### DIRECTIONS FOR THIS TASK
Pictures are to be left out; otherwise, copy exactly the lines from the line containing "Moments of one" through the end of the data.

Top of DATA EXCERPT

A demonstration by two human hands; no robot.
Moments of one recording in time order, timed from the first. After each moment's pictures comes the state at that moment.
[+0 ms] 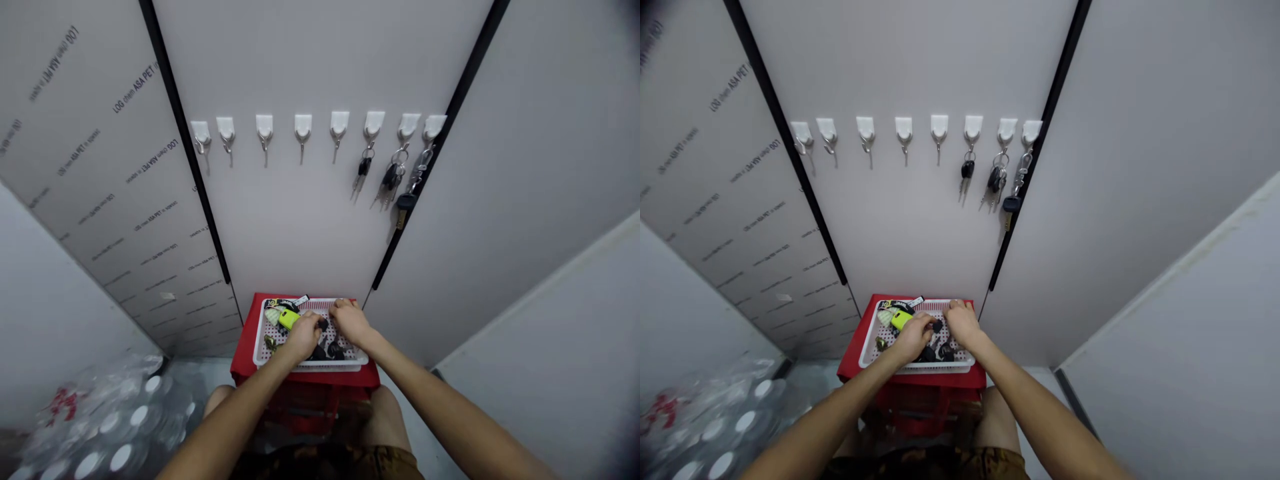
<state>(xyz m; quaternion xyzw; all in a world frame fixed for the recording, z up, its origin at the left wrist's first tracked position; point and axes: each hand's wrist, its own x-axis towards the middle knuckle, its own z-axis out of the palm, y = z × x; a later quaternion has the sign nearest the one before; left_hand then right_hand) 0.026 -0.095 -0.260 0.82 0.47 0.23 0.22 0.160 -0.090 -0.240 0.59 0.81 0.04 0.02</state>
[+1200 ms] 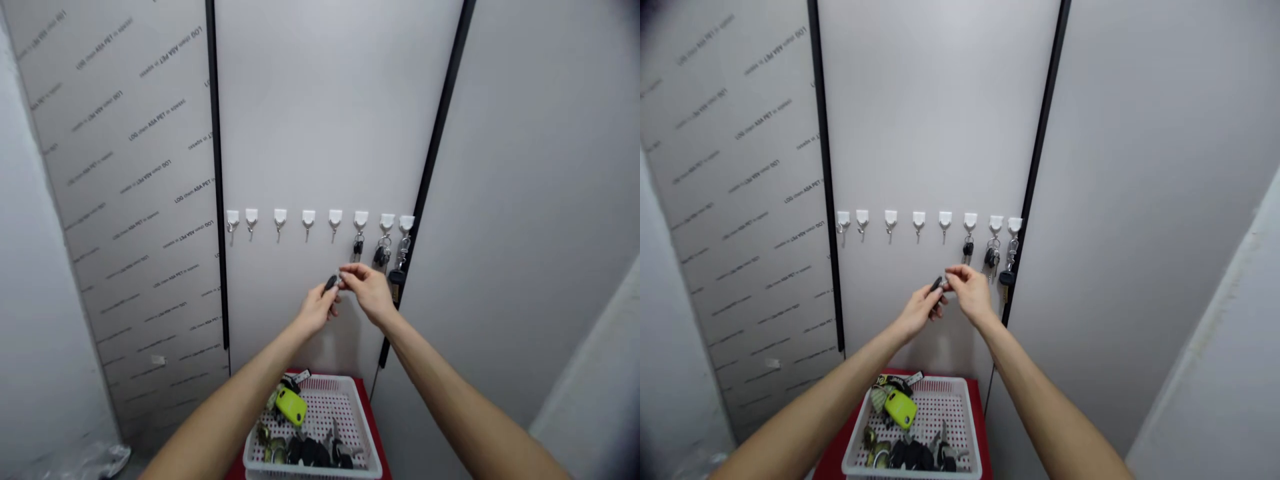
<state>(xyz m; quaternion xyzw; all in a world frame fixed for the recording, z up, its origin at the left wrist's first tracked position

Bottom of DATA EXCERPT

### OUTPUT BELOW
Moments of one recording in time order, timed from the first. After each moment's pictures comes the state at that moment.
[+0 ms] 
<state>(xyz m; quaternion xyzw; all in a world frame fixed for the recording, z up, its origin at the left wrist's first tracked position; point and axes: each hand's wrist, its own x-axis towards the middle knuckle, its own z-axis out of the palm, y = z × x; a later quaternion has the sign nearest the one before; left_hand then right_hand) 0.026 -0.095 -0.260 0.82 0.47 0.23 0.22 0.160 -0.090 -0.240 0.59 0.81 0.04 0.02</state>
[+1200 ms] 
<state>(xyz m; quaternion xyzw; all in a world frame fixed for the recording, z up, its origin at the left wrist's first tracked position

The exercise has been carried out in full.